La Banque centrale d’Algérie (BA), a ramené son taux directeur de 3,50% à 3,25%, dans le but de redonner souffle à l’investissement à partir de l’octroi de crédits coûtant moins cher, souligne Nour Meddahhi, professeur en économie et finances, dans un entretien accordé au quotidien national Liberté.

En effet, le professeur précise que le taux des réserves obligatoires, de 8% ce mois-ci, doit être abaissé jusqu’à atteindre 2%, libérant par là 210 milliards de dinars que les banques seront capables de prêter. C’est pour l’instant suffisant pour soutenir le niveau de liquidité des banques souligne l’économiste qui note que la baisse devrait se poursuivre.

Suite uniquement à la chute du prix du Brent, référence pour le pétrole algérien, rappelle l’économiste, la liquidité bancaire a enregistré depuis le début de l’année 2020, une baisse de 88 milliards de dinars. En prenant en compte un prix demeurant à 30 dollars, « cette baisse de liquidités serait de 115 milliards de dinars par mois, à comparer avec les 210 libérés par la baisse de 2% du TRO », indique Meddahi.

Vars le recours à la planche à billet, pour cet été ?

Une vision optimiste prévoyant une moyenne annuelle de 40$ le baril, signifie  « une baisse de 3,5 milliards de dollars de la fiscalité pétrolière et 9,6 milliards de dollars des réserves de changes par rapport aux prévisions de la LF 2020. ». A cet égard, le professeur pense « que l’asphyxie du système bancaire se fera au cours de l’été si les paramètres évoqués restent stables », indique-t-il notant que pareille estimation ne prend pas en considération deux incertitudes primordiales.  

La première incertitude est relative aux prêts des banques au secteur privé qui s’élevaient à 5 200 milliards en mars 2019. Ce montant représente ainsi, en dépassant de loin les 3 à 5% qu’on constate dans un système bancaire normal, « près du quart des crédits au secteur privé ». L’intervention du Trésor est probablement nécessaire pour effectuer la recapitalisation de ces banques.
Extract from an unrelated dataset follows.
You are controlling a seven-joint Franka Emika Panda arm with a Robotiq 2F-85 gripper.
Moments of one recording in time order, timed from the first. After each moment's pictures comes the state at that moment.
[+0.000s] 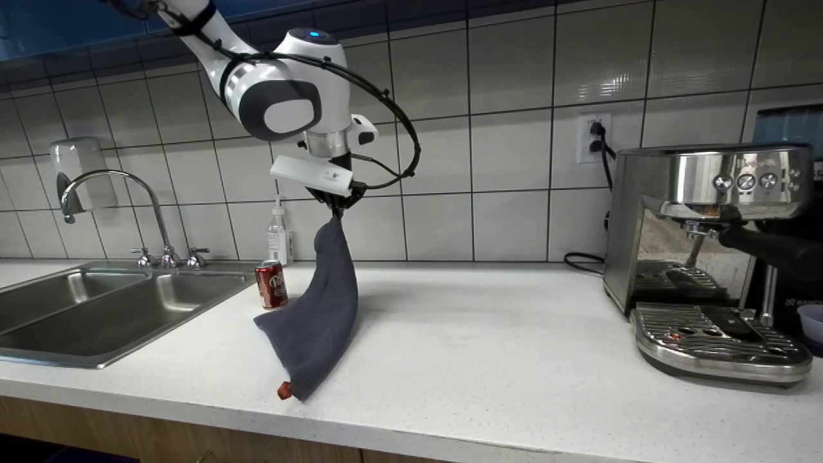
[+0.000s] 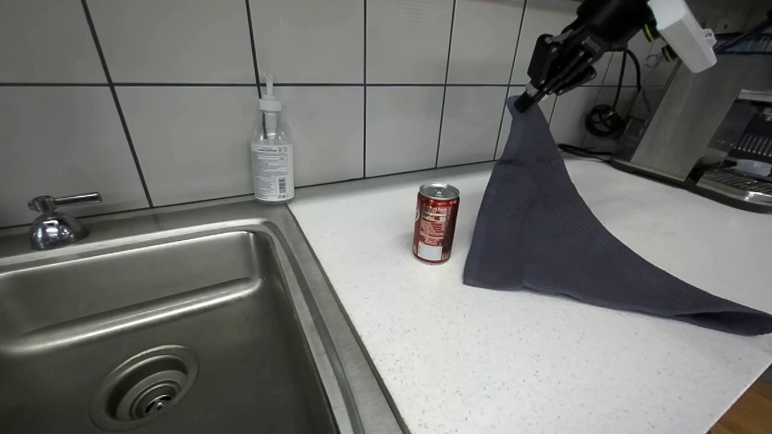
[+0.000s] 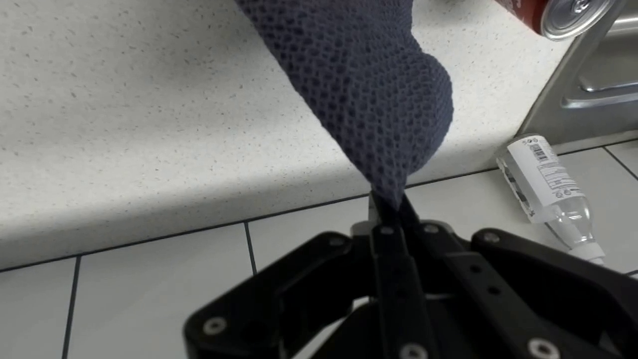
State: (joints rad) arm 0.11 0.10 -0.17 -2.18 0.76 2.73 -0.72
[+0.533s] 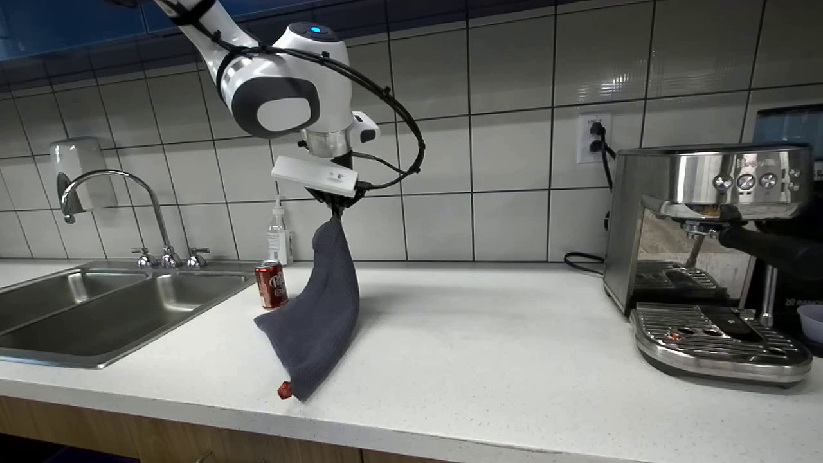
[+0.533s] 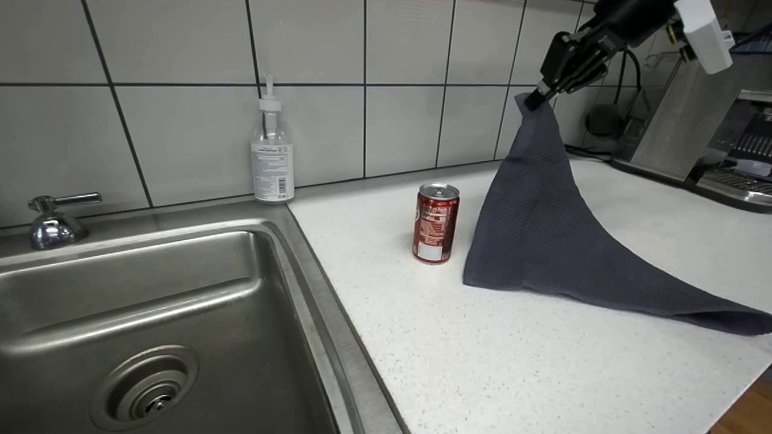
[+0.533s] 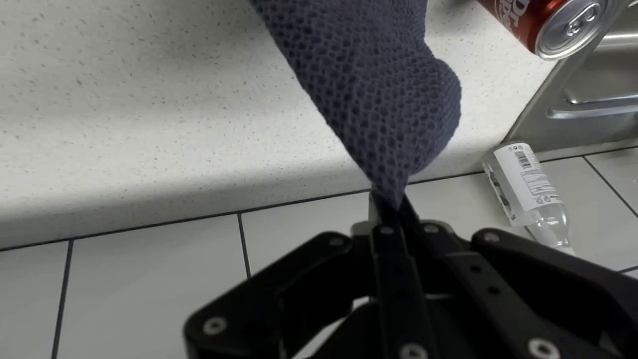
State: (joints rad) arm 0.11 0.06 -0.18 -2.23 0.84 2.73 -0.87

La seconde est au sujet du « problème soulevé par le Premier ministre qui a indiqué que des engagements pris en 2019 à hauteur de 1 000 milliards n’ont pas de financement ».

En dépit du discours officiel prédominant jusqu’à présent, d’ici un laps de temps pas très long, probablement l’été qui est à nos portes, présage le professeur, le recours à la planche à billets se révélera inévitable. Un camouflage de la démarche, à travers le prêt de l’argent au Trésor par les banques publiques qui seront refinancées par la BA « dans le cadre d’une opération de réescompte, avec une décote faible » ou égale à zéro, n’est pas à écarter selon le même avis.